What is expected. Keep the pictures out. Write out every line of the listing exactly.

Raw data.
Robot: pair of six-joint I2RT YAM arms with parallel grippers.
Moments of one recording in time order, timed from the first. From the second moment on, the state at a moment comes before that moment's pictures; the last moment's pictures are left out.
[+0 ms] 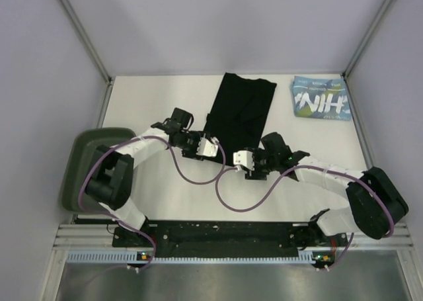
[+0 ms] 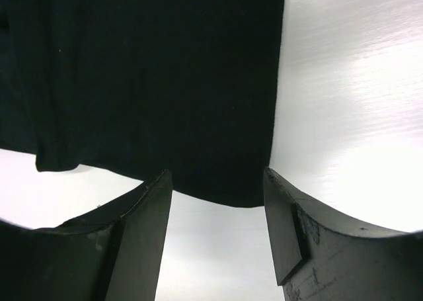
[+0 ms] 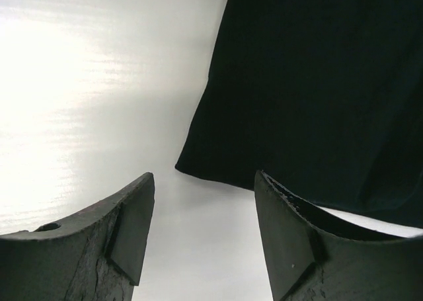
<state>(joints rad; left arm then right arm) -0.43 1.64 1.04 -0.47 0.53 1.38 0.63 1.34 0.65 -0.16 -0.37 -0.93</state>
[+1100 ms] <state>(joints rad) -0.48 1.69 1.04 -0.50 0.42 1.34 0.68 1.42 0.71 -0.28 -0.26 -0.94</state>
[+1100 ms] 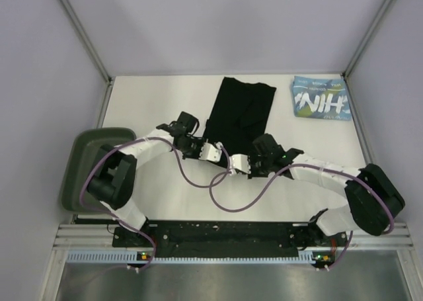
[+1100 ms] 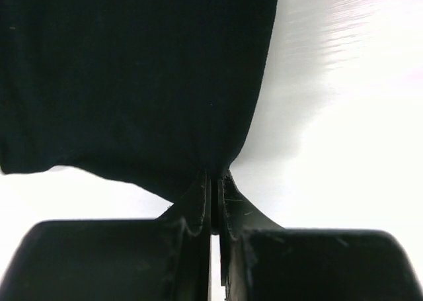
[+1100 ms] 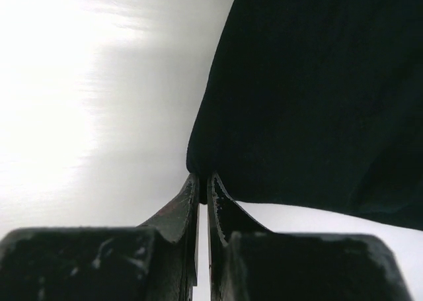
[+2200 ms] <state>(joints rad) -0.51 1.40 1.42 -1.20 0.56 0.99 0.69 0.94 0.92 -0.75 -0.40 -0.69</state>
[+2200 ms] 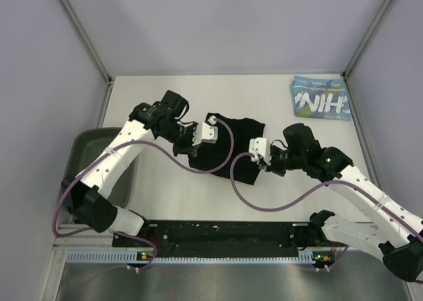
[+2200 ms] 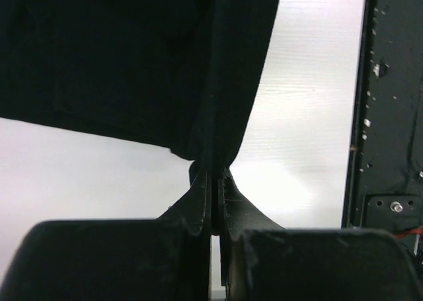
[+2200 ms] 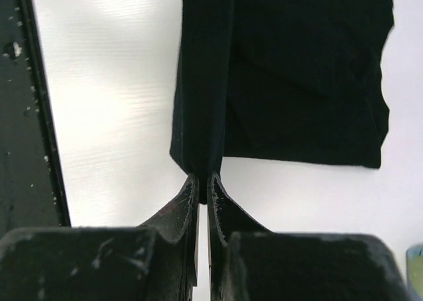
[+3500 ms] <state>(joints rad) -0.42 2.16 2.01 -0.84 0.37 0.64 0.24 1.59 1.12 -0.34 -0.49 -0.57</state>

Result for this task.
Robot: pair of six-joint I2RT YAM arms with parallel grippers.
Moments of one recording in time order, timed from the first. From the second moment on, the state at a moment comes before that moment's pictures; the last moment's pictures are left out.
[+0 ms] 
[+0 ms] 
[+0 ms] 
<state>(joints rad; left arm then right arm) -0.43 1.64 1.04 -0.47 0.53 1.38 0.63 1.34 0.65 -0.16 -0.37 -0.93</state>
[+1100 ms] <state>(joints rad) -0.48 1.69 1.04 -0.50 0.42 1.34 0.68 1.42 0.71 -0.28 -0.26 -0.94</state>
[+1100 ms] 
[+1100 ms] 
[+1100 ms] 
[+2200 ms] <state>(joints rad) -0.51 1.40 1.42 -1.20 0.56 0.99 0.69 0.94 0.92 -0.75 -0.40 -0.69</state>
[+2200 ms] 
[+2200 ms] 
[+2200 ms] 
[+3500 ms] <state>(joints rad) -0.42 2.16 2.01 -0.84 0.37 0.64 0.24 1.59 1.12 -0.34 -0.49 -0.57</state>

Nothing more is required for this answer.